Problem statement. Line by line, output the entries below exactly as they appear.

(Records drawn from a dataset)

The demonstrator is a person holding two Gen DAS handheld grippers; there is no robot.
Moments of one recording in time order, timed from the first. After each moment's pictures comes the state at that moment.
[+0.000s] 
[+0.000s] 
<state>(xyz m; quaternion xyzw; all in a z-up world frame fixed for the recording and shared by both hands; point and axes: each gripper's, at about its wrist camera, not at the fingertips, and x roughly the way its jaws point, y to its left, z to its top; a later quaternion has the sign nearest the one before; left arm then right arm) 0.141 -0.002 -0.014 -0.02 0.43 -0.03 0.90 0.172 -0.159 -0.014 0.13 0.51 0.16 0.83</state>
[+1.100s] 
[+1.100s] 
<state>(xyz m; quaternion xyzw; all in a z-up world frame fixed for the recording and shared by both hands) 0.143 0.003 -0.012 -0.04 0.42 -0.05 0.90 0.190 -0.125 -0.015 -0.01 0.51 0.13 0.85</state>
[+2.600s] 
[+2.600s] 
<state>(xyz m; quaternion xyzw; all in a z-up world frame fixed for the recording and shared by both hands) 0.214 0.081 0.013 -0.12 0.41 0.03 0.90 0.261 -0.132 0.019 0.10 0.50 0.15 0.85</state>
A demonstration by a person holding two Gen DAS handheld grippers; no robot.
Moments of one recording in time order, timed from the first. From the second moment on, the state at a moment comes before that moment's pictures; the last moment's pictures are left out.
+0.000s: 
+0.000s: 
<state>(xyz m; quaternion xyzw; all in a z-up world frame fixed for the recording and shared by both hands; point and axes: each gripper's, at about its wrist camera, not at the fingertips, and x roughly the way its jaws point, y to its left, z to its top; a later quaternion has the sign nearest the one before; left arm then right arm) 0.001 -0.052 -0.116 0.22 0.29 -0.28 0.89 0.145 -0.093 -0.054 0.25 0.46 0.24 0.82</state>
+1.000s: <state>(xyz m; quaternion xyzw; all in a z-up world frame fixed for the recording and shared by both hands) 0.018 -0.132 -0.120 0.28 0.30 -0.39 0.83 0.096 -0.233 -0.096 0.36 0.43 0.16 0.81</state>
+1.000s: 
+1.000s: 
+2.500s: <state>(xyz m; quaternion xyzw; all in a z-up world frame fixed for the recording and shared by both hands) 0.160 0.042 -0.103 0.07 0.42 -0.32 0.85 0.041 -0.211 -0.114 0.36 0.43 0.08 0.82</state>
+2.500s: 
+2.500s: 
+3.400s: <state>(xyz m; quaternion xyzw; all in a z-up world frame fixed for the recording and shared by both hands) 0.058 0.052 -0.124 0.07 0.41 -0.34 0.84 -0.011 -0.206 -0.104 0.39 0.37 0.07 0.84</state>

Expected output.
The demonstrator is a person holding two Gen DAS handheld grippers; there is no robot.
Moments of one recording in time order, timed from the first. After each moment's pictures comes the state at that moment.
[+0.000s] 
[+0.000s] 
<state>(xyz m; quaternion xyzw; all in a z-up world frame fixed for the recording and shared by both hands; point and axes: each gripper's, at about its wrist camera, not at the fingertips, and x roughly the way its jaws point, y to its left, z to its top; a later quaternion has the sign nearest the one before; left arm then right arm) 0.141 -0.002 -0.014 -0.02 0.43 -0.03 0.90 0.172 -0.159 -0.014 0.13 0.51 0.16 0.83</state>
[+1.100s] 
[+1.100s] 
<state>(xyz m; quaternion xyzw; all in a z-up world frame fixed for the recording and shared by both hands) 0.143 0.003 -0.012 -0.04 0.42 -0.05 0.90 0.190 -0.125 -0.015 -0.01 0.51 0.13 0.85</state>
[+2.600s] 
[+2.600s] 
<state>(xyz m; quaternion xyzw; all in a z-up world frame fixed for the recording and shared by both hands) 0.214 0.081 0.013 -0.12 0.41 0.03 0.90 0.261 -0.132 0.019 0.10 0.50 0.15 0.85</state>
A demonstration by a person holding two Gen DAS handheld grippers; no robot.
Moments of one recording in time order, timed from the first. From the second moment on, the state at a moment comes before that moment's pictures; the last moment's pictures are left out.
+0.000s: 
+0.000s: 
<state>(xyz m; quaternion xyzw; all in a z-up world frame fixed for the recording and shared by both hands; point and axes: each gripper's, at about its wrist camera, not at the fingertips, and x roughly the way its jaws point, y to its left, z to its top; a later quaternion has the sign nearest the one before; left arm then right arm) 0.001 -0.052 -0.116 0.22 0.29 -0.28 0.89 0.145 -0.093 -0.054 0.25 0.46 0.24 0.82</state>
+1.000s: <state>(xyz m; quaternion xyzw; all in a z-up world frame fixed for the recording and shared by both hands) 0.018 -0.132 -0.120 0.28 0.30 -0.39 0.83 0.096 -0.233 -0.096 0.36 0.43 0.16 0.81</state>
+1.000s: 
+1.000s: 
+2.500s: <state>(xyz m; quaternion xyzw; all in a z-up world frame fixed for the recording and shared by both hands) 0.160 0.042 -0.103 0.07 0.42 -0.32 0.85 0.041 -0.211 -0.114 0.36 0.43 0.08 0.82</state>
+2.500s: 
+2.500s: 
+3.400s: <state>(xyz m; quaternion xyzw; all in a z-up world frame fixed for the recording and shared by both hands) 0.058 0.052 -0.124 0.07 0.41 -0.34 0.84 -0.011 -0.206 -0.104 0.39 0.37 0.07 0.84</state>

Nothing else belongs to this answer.